I'm trying to deeply understand the math behind logistic regression. I think I'm almost there, but there is one little piece of the puzzle I haven't been able to fill in:
We assume a linear relationship between the predictor variables and the log-odds of the event that $Y=1$... $$l = \log_b\frac{p}{1-p} = \beta_0 + \beta_1x_1 + \beta_2x_x \dots$$
- Why can we assume that the log-odds is a linear combination of input variables
- Why can we assume that p is the probability of $Y=1$, rather than $Y=0$ (since the choice is binary).
I think all of these predictive models are fascinating. I just got into machine learning, and since I recently finished school, I thought it'd be cool to keep my math skills fresh by digging deeper into the math behind the models.
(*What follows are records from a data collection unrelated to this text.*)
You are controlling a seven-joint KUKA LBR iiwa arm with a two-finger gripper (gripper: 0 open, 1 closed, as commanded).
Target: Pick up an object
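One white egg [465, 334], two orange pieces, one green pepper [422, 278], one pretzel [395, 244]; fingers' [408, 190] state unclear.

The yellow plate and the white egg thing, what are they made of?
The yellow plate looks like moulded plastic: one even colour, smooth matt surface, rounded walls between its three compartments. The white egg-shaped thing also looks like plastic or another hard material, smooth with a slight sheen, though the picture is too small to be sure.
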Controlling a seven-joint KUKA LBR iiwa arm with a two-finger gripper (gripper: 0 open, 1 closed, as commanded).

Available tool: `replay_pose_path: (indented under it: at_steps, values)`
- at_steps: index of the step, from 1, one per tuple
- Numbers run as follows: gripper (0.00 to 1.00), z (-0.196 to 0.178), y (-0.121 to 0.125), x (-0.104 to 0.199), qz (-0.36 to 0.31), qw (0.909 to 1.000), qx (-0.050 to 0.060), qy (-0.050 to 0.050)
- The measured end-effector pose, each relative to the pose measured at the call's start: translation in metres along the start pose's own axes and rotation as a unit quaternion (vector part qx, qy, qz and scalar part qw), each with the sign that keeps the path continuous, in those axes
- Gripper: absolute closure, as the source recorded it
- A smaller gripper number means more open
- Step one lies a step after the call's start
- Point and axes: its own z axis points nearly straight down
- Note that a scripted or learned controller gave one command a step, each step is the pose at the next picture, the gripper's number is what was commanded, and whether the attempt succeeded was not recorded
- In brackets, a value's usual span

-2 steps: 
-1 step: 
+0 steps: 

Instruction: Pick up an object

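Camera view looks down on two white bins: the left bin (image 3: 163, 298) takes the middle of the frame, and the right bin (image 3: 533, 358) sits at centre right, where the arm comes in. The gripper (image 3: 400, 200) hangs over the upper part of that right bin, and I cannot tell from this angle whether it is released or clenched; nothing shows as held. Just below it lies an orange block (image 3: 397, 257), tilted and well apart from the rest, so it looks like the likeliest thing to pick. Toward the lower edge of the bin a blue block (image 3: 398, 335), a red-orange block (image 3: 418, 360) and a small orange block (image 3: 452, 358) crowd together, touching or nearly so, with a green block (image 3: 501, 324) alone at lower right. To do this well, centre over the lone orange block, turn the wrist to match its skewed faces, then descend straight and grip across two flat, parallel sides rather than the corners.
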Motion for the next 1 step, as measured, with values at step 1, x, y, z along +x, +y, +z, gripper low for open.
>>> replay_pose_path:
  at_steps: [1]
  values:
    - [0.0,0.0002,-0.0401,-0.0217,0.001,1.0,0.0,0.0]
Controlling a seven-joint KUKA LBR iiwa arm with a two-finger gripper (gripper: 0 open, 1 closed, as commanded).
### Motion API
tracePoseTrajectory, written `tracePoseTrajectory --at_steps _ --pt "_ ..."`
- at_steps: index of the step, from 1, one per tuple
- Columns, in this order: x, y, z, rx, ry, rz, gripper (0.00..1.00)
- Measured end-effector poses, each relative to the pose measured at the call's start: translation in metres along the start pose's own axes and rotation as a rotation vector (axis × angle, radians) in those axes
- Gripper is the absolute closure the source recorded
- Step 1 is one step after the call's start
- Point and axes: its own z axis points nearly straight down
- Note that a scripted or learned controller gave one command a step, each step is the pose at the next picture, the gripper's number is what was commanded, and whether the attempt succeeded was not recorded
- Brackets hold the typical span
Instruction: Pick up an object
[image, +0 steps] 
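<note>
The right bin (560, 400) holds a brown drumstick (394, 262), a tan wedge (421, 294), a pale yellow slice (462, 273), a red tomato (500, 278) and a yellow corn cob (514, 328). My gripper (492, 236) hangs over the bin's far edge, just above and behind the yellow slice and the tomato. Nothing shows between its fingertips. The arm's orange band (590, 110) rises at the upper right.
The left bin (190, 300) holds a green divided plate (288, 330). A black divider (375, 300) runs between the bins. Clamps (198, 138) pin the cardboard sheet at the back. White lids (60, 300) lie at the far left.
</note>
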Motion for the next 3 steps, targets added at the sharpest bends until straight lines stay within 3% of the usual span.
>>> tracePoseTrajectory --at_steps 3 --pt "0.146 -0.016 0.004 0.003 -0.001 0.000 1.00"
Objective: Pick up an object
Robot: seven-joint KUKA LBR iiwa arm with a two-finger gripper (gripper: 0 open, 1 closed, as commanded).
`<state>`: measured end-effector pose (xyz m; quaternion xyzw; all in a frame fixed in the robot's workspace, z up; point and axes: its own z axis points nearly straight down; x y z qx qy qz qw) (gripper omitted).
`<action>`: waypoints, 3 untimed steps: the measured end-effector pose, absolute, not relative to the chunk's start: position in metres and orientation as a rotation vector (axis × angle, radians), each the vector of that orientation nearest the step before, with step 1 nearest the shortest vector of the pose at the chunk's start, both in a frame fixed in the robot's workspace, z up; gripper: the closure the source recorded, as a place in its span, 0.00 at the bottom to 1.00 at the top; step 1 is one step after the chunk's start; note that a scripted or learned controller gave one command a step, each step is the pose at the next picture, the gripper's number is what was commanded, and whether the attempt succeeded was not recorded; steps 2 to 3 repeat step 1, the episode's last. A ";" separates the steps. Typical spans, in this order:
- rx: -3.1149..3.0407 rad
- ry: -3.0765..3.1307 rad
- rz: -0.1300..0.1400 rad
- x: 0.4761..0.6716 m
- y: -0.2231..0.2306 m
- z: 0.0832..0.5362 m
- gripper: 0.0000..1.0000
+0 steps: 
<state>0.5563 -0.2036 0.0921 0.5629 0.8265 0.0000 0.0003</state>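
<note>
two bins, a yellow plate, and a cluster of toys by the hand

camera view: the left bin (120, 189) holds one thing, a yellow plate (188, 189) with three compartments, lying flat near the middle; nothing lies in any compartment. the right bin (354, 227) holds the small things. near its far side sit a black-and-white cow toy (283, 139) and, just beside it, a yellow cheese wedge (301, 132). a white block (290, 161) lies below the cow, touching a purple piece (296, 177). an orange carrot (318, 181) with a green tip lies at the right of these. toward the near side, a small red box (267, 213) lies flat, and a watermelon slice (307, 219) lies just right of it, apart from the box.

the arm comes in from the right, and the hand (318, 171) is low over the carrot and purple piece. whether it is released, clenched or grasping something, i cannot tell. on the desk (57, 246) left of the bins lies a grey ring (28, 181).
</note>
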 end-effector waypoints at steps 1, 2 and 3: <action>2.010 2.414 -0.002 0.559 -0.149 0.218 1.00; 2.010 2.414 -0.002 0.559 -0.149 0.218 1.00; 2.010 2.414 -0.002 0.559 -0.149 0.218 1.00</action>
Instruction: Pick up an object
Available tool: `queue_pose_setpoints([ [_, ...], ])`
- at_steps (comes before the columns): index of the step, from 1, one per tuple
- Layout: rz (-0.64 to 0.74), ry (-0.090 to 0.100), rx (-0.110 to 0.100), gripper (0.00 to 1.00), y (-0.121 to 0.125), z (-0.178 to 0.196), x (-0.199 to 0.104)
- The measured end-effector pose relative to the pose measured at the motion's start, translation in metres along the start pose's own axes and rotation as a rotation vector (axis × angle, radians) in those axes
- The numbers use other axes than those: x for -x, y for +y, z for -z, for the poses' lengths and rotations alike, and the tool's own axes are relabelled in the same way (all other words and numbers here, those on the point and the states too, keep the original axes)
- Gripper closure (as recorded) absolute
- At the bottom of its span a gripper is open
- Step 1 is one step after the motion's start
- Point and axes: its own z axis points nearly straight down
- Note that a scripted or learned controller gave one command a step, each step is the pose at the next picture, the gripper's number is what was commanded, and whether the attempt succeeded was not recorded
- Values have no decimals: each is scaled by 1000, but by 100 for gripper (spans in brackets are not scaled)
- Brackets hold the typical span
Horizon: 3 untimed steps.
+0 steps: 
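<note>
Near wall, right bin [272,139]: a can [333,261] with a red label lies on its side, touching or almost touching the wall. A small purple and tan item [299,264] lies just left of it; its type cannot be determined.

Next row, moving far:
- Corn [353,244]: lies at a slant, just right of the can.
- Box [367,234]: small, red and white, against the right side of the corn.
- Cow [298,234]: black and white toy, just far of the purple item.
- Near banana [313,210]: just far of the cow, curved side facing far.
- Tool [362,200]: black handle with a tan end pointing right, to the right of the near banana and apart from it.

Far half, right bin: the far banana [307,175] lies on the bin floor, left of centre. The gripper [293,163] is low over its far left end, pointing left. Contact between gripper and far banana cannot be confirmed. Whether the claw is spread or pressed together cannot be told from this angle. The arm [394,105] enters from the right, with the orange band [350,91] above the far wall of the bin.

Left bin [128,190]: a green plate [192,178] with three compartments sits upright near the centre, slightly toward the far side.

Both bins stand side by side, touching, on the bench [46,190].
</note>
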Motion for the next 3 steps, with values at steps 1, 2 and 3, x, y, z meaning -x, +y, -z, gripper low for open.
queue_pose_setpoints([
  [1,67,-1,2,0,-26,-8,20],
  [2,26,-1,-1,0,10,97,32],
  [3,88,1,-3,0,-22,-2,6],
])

I'll answer your first bullet point. (I'm sure a previous question, possibly on another SE, asked it before, but I can't find it today.)
If the $Y=0$ and $Y=1$ populations have the same covariance matrix but different means for Normal distributions of $x$, Bayes's theorem implies a constant $b$ exists satisfying $\frac{p}{1-p}=b^l$. Exchanging $p$ with $1-p$ is equivalent to $b\mapsto\frac1b$. The appropriate value of $b$ depends on the difference in means.